А здесь действительно был сумасшедший дом. Вечерами сюда приходили поэты, журналисты, писатели, актеры, художники и, конечно, налетчики. Здесь выступали Сева Мейерхольд и Володя Маяковский, Рюрик Ивнев… А Сережа Есенин даже написал стихи об этом кафе.
— Какие?
А когда ночью светит месяц,
Когда светит… черт знает как,
Я иду, головою свесясь,
Переулком в знакомый кабак.
Шум и гам в этом логове жутком,
Но всю ночь напролет, до зари,
Я читаю стихи проституткам
И с бандитами жарю спирт.
Евгений Иванович читал профессионально, как актер, но тихо, чтобы не привлекать внимания веселых соотечественников, освежающихся шампанским.
В конце каждой строки он взмахивал бокалом, словно ставя точку.
— Когда-нибудь я напишу книгу о той прекрасной поре, — сказал он.
Евгений Иванович умер через два года, так и не написав свою книгу. Сердце московского репортера не выдержало. Он писал в газету о революции, Гражданской войне, НЭПе, размахе пятилеток. В сорок первом ушел на фронт и от Москвы до Берлина прошел корреспондентом дивизионной газеты.

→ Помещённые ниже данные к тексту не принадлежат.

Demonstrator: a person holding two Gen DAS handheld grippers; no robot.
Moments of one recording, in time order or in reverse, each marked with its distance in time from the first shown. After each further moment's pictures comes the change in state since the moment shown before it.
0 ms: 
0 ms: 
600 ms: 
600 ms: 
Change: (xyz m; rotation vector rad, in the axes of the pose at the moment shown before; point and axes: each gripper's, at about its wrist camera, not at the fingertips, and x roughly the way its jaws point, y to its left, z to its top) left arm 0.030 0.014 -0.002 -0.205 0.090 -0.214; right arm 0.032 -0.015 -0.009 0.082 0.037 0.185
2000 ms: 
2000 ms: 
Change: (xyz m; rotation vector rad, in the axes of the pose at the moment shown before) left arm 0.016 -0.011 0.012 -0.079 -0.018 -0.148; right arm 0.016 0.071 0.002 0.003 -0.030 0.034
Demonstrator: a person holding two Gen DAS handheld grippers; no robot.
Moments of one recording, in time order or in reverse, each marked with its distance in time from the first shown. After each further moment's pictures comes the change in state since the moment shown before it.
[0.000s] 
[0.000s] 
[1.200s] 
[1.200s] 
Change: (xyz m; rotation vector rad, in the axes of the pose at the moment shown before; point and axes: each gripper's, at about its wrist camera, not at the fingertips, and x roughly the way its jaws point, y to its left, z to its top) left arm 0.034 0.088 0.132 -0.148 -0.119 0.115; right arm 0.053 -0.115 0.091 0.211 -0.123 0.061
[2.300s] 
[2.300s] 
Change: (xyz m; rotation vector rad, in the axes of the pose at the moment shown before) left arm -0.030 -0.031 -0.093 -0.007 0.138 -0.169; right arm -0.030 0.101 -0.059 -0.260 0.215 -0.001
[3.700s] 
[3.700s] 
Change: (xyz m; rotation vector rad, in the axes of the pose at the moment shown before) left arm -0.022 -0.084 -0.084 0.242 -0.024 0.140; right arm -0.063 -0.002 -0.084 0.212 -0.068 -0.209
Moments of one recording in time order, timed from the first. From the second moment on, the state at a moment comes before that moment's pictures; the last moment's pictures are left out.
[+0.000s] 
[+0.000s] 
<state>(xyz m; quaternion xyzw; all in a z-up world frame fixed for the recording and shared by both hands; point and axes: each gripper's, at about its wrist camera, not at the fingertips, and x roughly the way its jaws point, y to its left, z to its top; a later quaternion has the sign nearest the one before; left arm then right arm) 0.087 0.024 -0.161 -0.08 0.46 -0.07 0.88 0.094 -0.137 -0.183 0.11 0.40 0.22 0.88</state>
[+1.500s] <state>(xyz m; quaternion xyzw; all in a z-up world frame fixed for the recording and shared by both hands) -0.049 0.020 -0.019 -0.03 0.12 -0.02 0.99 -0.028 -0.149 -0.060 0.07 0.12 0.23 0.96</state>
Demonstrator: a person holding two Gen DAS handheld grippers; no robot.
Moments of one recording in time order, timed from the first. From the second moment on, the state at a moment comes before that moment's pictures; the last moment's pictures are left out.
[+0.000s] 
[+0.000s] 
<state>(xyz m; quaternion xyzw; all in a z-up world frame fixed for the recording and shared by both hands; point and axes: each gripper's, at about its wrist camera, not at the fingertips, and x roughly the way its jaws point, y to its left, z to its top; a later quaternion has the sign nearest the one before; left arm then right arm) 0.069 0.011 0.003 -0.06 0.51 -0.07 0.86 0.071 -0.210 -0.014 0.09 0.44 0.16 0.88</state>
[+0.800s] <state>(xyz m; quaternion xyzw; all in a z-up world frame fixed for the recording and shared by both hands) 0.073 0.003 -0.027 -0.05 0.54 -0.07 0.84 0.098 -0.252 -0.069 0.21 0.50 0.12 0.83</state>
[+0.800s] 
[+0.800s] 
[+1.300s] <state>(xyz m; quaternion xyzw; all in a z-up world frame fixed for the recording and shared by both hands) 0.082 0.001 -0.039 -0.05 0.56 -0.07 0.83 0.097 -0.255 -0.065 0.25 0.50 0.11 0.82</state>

В пятьдесят втором получил десятку, вернулся в пятьдесят пятом и снова писал репортажи. Ушел из газеты, унеся свое главное богатство — память.
А с кафе «Домино» мне пришлось столкнуться, изучая материалы Уголовной секции МЧК, возглавляемой талантливым оперативником Федором Мартыновым. В те годы именно его служба занималась борьбой с бандитизмом в Москве.
* * *
Итак, Москва, Тверская, 18, кафе «Домино». Гражданская война. Разруха. Трудности с продовольствием, теплом, электричеством.
Вечерами в кафе негде было сесть. Вся богемная Москва тех лет прибегала сюда на огонек.
Странный, хининно-горький напиток, именуемый кофе, из брусничного листа чай, серого цвета эклеры на сахарине, как лакомство — котлеты из конины и для избранных — ханжа, водка-сырец.
Но не это главным было здесь. Люди приходили в кафе послушать стихи, поспорить. Страна находилась на изломе. Какой она будет? Что ждет всех? Об этом дискутировали поэты и артисты.
Иногда мирные диспуты переходили в кровавые драки, но все обычно кончалось миром.
В «Домино» выступал Маяковский, молодые актеры Художественного театра читали монологи, прелестные актрисы московской драмы пели романсы.
Любили заглянуть сюда и московские налетчики. Элегантные, уверенные в себе молодые люди.
По данным МЧК, каждая вторая дама в кафе была проститутка. Но не панельная, отлавливающая клиентов на Тверской, а дама с собственной квартирой.
Все это смешанное общество прекрасно уживалось между собой и становилось единым организмом завсегдатаев.